About this task
Word for word, restate every entry that follows.

Provided information
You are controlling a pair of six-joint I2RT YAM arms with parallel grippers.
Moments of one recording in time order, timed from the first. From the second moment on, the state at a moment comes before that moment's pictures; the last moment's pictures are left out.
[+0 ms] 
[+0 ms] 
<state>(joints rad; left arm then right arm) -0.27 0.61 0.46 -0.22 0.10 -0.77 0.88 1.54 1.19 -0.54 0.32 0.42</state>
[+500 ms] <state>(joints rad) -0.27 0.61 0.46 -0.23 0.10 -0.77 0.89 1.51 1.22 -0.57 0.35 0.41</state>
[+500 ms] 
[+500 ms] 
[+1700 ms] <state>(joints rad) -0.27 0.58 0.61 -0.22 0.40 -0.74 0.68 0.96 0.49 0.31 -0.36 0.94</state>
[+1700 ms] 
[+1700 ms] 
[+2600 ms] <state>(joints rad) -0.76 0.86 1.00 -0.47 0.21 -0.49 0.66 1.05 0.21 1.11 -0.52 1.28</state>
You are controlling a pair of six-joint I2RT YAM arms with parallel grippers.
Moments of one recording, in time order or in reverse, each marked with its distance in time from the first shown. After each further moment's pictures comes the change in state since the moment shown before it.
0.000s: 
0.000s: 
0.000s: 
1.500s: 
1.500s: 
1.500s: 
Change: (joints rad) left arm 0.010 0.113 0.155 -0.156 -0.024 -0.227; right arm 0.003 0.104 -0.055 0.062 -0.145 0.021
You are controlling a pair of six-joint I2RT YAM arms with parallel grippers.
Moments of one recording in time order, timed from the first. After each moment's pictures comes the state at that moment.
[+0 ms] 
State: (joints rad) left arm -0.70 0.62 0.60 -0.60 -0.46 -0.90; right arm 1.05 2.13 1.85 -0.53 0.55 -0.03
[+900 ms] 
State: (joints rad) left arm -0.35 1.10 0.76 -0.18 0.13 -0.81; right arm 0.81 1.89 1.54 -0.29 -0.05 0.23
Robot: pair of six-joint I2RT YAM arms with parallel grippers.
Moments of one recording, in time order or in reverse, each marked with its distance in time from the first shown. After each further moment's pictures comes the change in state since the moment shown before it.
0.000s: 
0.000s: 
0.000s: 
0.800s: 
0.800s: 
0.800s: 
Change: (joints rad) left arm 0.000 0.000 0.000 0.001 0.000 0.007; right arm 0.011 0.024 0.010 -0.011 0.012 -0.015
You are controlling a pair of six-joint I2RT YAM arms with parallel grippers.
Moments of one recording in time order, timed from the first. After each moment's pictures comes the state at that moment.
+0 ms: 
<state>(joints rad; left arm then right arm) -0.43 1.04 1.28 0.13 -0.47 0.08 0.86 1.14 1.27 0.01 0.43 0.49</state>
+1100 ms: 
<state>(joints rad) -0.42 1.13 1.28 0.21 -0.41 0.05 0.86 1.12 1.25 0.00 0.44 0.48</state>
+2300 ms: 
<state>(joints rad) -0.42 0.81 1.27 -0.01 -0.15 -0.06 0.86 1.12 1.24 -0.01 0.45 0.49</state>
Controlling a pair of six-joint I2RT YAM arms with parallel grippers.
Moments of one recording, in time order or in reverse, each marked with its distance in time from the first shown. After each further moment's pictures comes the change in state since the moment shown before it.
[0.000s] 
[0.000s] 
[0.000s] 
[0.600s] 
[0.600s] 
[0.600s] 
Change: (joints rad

Task output
You are controlling a pair of six-joint I2RT YAM arms with parallel grippers.
Moments of one recording in time order, timed from the first. From the second moment on, the state at a moment comes before that moment's pictures; the last moment's pictures are left out.
[+0 ms] 
[+0 ms] 
<state>(joints rad; left arm then right arm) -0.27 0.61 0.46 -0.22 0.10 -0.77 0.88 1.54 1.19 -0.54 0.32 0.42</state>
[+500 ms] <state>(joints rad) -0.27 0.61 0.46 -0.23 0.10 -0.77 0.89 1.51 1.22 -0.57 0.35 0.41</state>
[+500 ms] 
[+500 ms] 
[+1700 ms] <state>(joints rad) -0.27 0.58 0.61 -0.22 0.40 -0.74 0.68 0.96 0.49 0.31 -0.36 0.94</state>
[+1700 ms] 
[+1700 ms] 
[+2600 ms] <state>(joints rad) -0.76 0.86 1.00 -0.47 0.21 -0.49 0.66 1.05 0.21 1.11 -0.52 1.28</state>
You are controlling a pair of six-joint I2RT YAM arms with parallel grippers.
Moments of one recording, in time order or in reverse, each marked with its distance in time from the first shown. After each further moment's pictures comes the change in state since the moment shown before it.
0.000s: 
0.000s: 
0.000s: 
1.500s: 
1.500s: 
1.500s: 
Change: (joints rad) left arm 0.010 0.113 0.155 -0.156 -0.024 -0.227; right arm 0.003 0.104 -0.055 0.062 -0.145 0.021
You are controlling a pair of six-joint I2RT YAM arms with parallel grippers.
Moments of one recording in time order, timed from the first. After each moment's pictures comes the state at that moment.
[+0 ms] 
State: (joints rad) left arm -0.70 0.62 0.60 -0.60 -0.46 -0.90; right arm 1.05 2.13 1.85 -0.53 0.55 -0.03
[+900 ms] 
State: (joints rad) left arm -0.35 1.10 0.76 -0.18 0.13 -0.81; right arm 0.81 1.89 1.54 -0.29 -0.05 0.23
Robot: pair of six-joint I2RT YAM arms with parallel grippers.
Moments of one recording, in time order or in reverse, each marked with its distance in time from the first shown. After each further moment's pictures comes the change in state since the moment shown before it.
0.000s: 
0.000s: 
0.000s: 
0.800s: 
0.800s: 
0.800s: 
Change: (joints rad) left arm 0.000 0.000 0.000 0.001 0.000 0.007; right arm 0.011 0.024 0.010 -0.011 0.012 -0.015
You are controlling a pair of six-joint I2RT YAM arms with parallel grippers.
Moments of one recording in time order, timed from the first. After each moment's pictures comes the state at that moment.
+0 ms: 
<state>(joints rad; left arm then right arm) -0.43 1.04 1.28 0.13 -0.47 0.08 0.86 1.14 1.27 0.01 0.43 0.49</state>
+1100 ms: 
<state>(joints rad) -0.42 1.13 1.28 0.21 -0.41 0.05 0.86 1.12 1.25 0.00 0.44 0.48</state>
+2300 ms: 
<state>(joints rad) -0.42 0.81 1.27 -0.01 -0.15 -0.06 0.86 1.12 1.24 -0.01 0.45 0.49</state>
Controlling a pair of six-joint I2RT YAM arms with parallel grippers.
Moments of one recording, in time order or in reverse, each marked with its distance in time from the first shown. After each further moment's pictures comes the change in state since the moment shown before it.
[0.000s] 
[0.000s] 
[0.000s] 
[0.600s] 
[0.600s] 
[0.600s] 
Change: (joints rad

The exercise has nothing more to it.